What this means for you

If your organization stores data with a US-headquartered cloud or AI provider, you’re in this collision zone whether you know it or not. Your data is EU-resident but not EU-sovereign — it lives in a Frankfurt data center, but the company that operates that data center answers to US courts.

Here’s what you can do:

  1. Understand your exposure. Map which of your service providers are subject to US jurisdiction. This isn’t just US-headquartered companies — it includes any company with substantial US operations, which covers most major cloud and AI providers.

  2. Read the fine print on “EU data residency.” Residency promises mean your data is stored on EU hardware. They don’t mean it’s protected from US legal process. Ask your provider directly: “If you receive a CLOUD Act warrant for our data, what do you do?”

  3. Evaluate EU-sovereign alternatives. For sensitive workloads — legal, medical, financial, research — consider providers that are structured entirely outside US jurisdiction. LumaVista, for example, processes AI workloads entirely within EU jurisdiction, with no US parent company and no US subsidiary. There’s no entity for a US court to serve.

  4. Don’t rely on the Data Privacy Framework alone. The DPF may address routine commercial transfers, but it doesn’t resolve the Article 48/CLOUD Act collision for compelled disclosures. Treat it as a floor, not a ceiling.
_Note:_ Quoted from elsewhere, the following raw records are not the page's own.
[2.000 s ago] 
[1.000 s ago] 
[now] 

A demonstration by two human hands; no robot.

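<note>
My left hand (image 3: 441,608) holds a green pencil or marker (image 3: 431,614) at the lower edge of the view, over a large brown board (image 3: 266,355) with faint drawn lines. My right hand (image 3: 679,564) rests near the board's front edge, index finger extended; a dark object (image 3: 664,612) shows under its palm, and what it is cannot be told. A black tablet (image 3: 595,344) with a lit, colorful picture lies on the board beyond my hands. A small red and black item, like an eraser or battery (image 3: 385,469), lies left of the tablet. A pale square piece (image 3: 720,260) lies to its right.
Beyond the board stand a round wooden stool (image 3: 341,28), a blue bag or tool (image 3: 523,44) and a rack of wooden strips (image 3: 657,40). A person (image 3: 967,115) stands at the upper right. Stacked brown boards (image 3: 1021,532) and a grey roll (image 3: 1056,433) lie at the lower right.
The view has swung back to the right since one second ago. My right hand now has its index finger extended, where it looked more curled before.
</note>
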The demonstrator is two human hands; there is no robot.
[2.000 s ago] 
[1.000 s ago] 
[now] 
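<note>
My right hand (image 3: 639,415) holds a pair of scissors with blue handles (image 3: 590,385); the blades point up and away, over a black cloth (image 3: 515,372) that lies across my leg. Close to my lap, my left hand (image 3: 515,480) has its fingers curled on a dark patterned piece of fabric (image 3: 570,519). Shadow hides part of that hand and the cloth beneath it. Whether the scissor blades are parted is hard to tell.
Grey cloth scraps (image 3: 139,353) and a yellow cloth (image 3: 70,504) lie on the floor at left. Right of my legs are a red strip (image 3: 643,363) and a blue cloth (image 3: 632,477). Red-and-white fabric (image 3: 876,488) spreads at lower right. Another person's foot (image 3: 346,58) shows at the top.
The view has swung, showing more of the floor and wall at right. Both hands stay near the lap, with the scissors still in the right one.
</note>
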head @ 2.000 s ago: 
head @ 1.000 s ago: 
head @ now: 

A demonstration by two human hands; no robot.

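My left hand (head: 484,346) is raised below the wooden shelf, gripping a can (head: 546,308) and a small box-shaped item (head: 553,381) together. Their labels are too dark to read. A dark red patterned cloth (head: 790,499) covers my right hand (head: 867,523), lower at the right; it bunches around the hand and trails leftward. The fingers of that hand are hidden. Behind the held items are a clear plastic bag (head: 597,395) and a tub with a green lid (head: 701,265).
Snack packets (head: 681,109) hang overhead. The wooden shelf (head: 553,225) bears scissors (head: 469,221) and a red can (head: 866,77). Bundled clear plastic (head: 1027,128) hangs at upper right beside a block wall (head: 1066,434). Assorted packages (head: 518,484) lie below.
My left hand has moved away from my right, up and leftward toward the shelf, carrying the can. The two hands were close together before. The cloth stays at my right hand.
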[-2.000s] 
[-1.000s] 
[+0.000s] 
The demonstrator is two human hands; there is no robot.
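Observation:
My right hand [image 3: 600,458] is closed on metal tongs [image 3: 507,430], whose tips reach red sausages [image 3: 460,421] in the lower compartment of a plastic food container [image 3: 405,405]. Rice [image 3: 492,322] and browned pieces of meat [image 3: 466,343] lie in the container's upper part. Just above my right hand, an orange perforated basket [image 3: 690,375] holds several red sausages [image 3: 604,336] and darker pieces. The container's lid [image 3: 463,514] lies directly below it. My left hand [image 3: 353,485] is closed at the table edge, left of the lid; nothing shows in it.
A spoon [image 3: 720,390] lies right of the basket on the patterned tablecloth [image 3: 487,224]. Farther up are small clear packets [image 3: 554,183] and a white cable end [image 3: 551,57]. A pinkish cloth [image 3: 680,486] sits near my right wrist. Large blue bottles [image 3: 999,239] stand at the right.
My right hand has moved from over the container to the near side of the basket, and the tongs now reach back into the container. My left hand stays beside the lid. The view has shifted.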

  5. Watch for CLOUD Act executive agreement negotiations. If the EU and US ever sign a bilateral CLOUD Act agreement, it would significantly change the landscape. Until then, the collision is live.

  6. Talk to your legal counsel about conflicting-law scenarios. Most privacy compliance programs are built for steady-state compliance. Few have a playbook for “two governments are simultaneously ordering us to do opposite things.” That playbook needs to exist.

The uncomfortable truth is that this legal collision doesn’t have a clean answer right now. Two laws, both legitimate within their own jurisdictions, directly contradicting each other. The only real protection isn’t legal — it’s structural. If your data is processed by an entity that’s outside US jurisdiction entirely, the CLOUD Act simply doesn’t reach it. No collision, no impossible choice.

Until someone actually resolves this — through treaty, through legislation, through a landmark court ruling — that structural approach is the only one that works.